Trauma is the most common cause of extravascular purpura in children. Non-blanching, purple patches caused by accidental trauma vary from a few millimeters to many centimeters in diameter and are usually located over bony prominences, such as the knees, elbows, the extensor surfaces of the lower legs, forehead, nose, and chin. Petechiae are only occasionally present in otherwise healthy children, although they may occur on the face and chest after vigorous coughing or vomiting.
The presence of purpura on protected or non-exposed sites, such as the buttocks, spine, genitals, upper thighs, and upper arms, suggests the possibility of non-accidental trauma. In some cases, the shape of the bruise gives a clue as to the weapon used to inflict the injury.
Scars, sun damage, nutritional deficiency, inherited disorders of collagen and elastic tissue, and other factors that decrease the tensile strength of the skin may increase the risk of bruising caused by extravascular phenomena, even after minor trauma ( Fig. 7.23 ).

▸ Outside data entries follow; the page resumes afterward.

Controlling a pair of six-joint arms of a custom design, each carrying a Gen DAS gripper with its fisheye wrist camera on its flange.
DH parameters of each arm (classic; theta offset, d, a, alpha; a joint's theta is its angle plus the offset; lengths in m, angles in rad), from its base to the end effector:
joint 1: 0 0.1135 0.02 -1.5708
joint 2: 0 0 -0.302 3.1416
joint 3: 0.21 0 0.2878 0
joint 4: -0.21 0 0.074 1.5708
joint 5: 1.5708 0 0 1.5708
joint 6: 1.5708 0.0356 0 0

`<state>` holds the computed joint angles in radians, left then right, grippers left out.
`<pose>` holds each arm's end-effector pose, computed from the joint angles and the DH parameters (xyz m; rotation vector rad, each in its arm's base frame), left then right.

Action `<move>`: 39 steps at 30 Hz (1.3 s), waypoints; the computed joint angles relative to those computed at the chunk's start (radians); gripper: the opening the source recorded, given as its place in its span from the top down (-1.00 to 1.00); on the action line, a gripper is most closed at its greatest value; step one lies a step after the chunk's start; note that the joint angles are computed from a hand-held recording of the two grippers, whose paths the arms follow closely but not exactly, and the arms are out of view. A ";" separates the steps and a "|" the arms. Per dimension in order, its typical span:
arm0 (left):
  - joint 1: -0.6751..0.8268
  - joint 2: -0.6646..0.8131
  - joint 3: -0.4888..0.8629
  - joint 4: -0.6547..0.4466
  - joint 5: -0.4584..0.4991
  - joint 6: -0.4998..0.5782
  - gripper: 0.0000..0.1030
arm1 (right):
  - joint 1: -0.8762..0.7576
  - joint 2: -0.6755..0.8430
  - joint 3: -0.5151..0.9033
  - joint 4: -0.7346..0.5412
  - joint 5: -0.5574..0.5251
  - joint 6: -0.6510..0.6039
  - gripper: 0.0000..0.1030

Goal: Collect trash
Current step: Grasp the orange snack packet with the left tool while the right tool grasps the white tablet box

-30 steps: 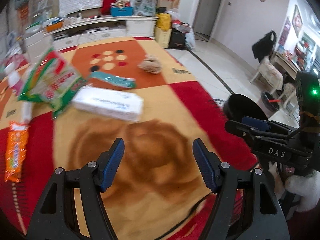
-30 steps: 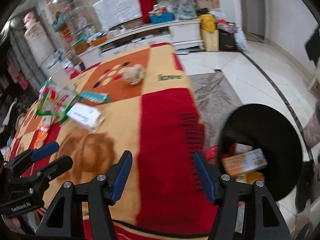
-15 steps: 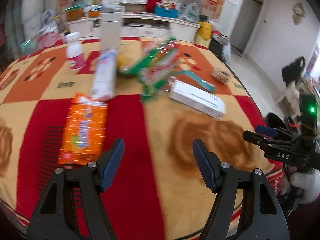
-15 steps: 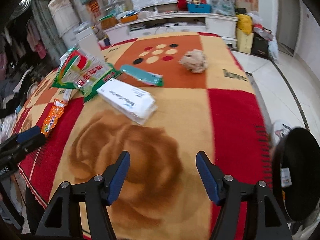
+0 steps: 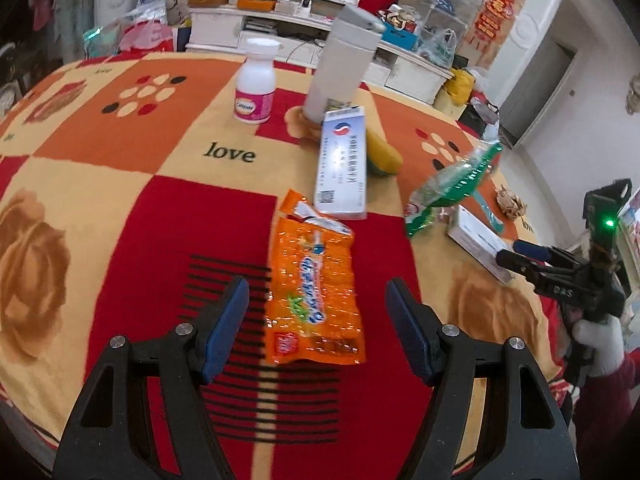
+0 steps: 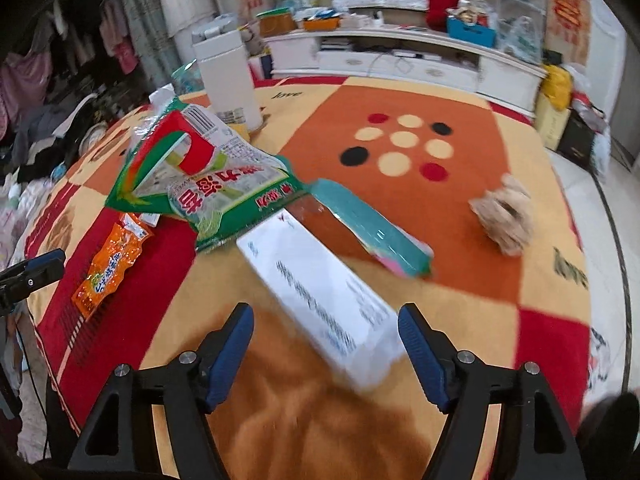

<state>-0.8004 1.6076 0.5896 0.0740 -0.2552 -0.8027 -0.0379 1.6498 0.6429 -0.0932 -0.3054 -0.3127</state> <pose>0.2109 -0.2044 0.1194 -0.1070 2.5049 -0.3597 0.2941 -0.0004 0.1125 -0.4534 2.5753 0.2867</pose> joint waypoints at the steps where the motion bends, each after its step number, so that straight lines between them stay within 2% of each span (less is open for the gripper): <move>1: 0.020 0.008 -0.003 0.011 0.025 0.011 -0.36 | 0.011 0.033 0.023 0.002 0.007 -0.005 -0.41; 6: 0.078 0.067 0.009 0.044 0.100 0.035 -0.36 | 0.030 0.129 0.085 -0.019 0.029 -0.016 -0.41; 12: 0.088 0.107 0.035 0.078 0.147 0.077 -0.36 | 0.043 0.078 0.051 -0.093 -0.065 0.021 -0.41; 18: 0.056 0.203 0.136 -0.017 0.087 0.105 -0.36 | 0.086 0.012 -0.014 -0.051 -0.040 0.065 -0.41; 22: 0.052 0.250 0.159 -0.022 0.093 0.107 -0.36 | 0.114 0.015 -0.019 -0.037 -0.017 0.090 -0.41; 27: 0.029 0.285 0.185 -0.034 0.038 0.136 -0.36 | 0.119 0.026 -0.010 -0.030 -0.009 0.110 -0.49; 34: 0.015 0.291 0.173 -0.005 0.006 0.166 -0.36 | 0.140 0.066 0.009 0.035 0.029 0.172 -0.50; 37: 0.003 0.289 0.165 0.003 -0.018 0.171 -0.22 | 0.144 0.101 0.019 0.067 0.044 0.200 -0.49; 38: 0.003 0.283 0.157 0.010 -0.019 0.167 -0.19 | 0.143 0.106 0.014 0.088 0.049 0.206 -0.42; 39: 0.007 0.271 0.143 0.024 -0.006 0.160 -0.15 | 0.143 0.105 0.004 0.113 0.056 0.210 -0.25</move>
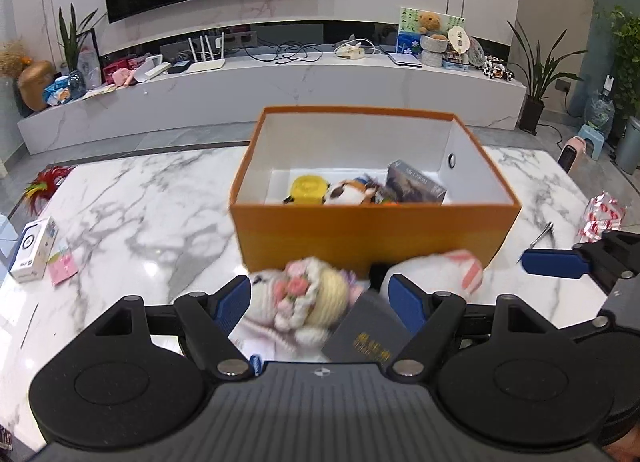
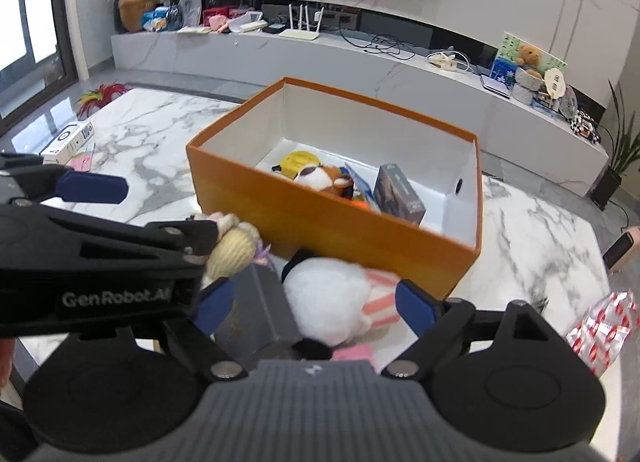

Intravascular purpura results from any disorder that interferes with normal coagulation. Petechiae and ecchymoses are present on the skin, mucosal bleeding may be seen, and in severe cases bleeding may occur in the kidneys, gastrointestinal tract, and central nervous system. Among the causes are immune thrombocytopenic purpura (ITP), acute leukemia, aplastic anemia, sepsis, nutritional deficiencies, and clotting factor deficiencies.